Exercise brief
Reproduce every line of the material below exactly. No pictures belong in the copy.

Given information
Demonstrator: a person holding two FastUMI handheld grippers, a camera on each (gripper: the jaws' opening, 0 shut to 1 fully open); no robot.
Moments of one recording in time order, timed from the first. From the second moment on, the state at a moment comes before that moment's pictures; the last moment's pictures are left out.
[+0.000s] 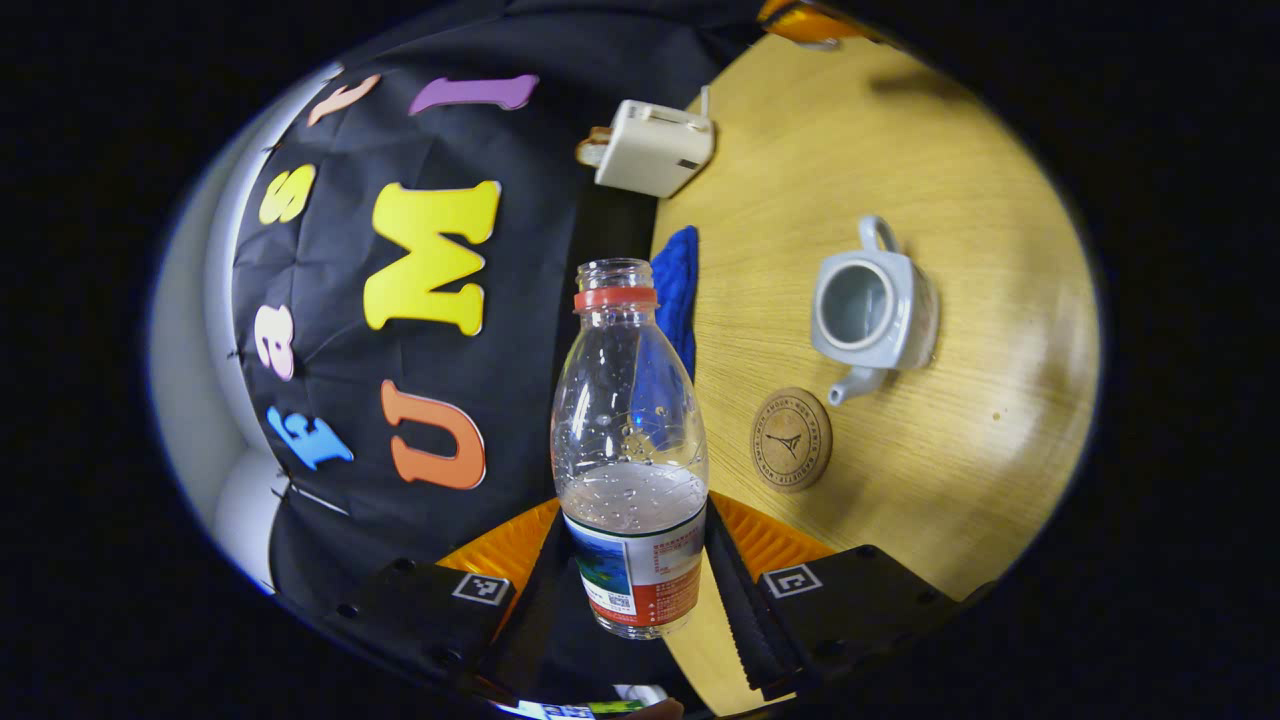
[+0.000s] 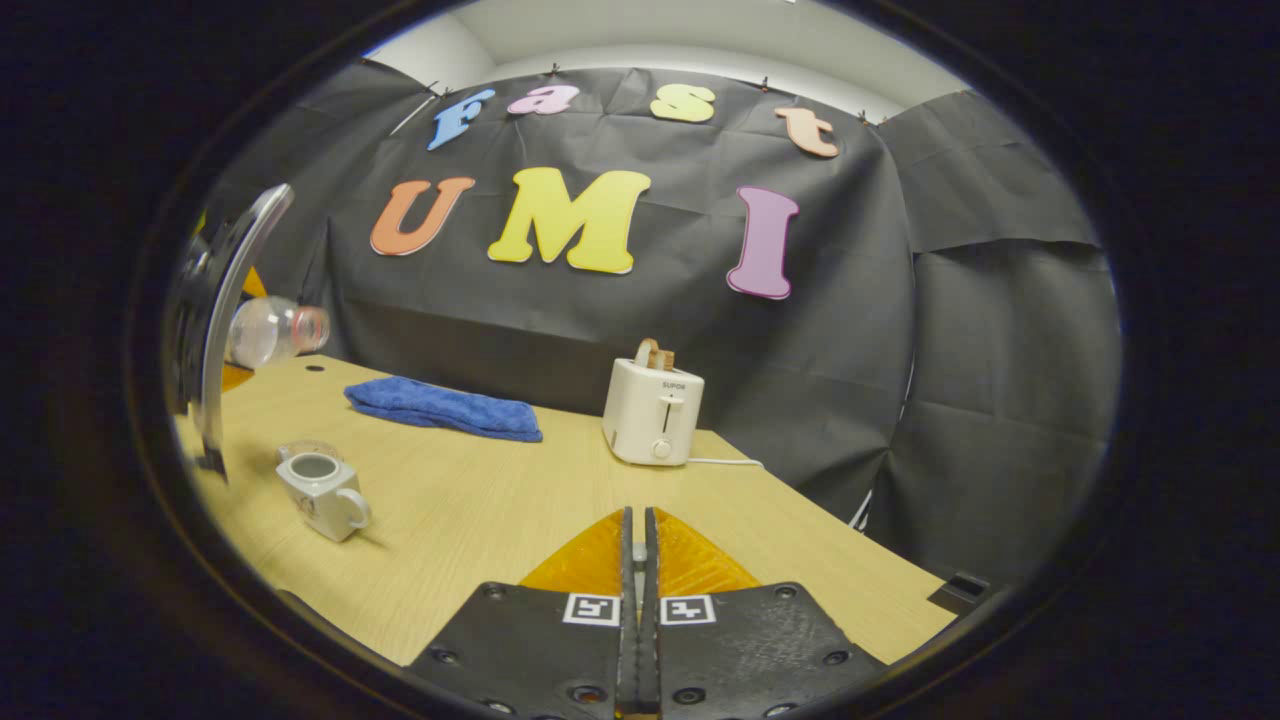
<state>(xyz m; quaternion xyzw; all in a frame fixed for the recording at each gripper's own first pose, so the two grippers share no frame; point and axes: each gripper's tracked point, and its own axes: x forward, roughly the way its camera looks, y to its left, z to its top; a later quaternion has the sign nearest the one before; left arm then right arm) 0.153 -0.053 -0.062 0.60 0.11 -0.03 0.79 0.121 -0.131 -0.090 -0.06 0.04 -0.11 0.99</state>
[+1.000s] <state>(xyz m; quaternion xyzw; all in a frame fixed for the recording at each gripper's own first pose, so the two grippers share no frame) 0.212 -0.085 -0.081 0.01 0.01 -0.02 1.00 0.126 -0.108 -0.101 -0.03 0.06 -0.08 0.99</state>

Exercise solution
Demonstrator: a person holding two FastUMI handheld grippers, a camera on each (gripper: the jaws' opening, 0 shut to 1 fully open); no robot.
Moments of one recording in time order, timed from the first. From the second moment on, the state at a moment comes before that moment's pictures; the last moment's pictures are left out.
[+0.000s] 
[+0.000s] 
<state>(xyz m; quaternion xyzw; all in a frame fixed for the recording at each gripper's own first pose, so the two grippers share no frame; point and axes: each gripper's tracked point, and its own axes: x forward, roughly the way its camera looks, y to its left, z to its top; a later quaternion has the sign nearest the one before; left arm then right arm) 0.153 -0.053 -0.062 0.60 0.11 -0.03 0.79 0.121 -0.131 -0.090 -0.06 0.04 -0.11 0.99</state>
[+1.000s] <state>(xyz m; quaternion xyzw; all in a frame fixed for the recording at each gripper's own first pose, so the two grippers share no frame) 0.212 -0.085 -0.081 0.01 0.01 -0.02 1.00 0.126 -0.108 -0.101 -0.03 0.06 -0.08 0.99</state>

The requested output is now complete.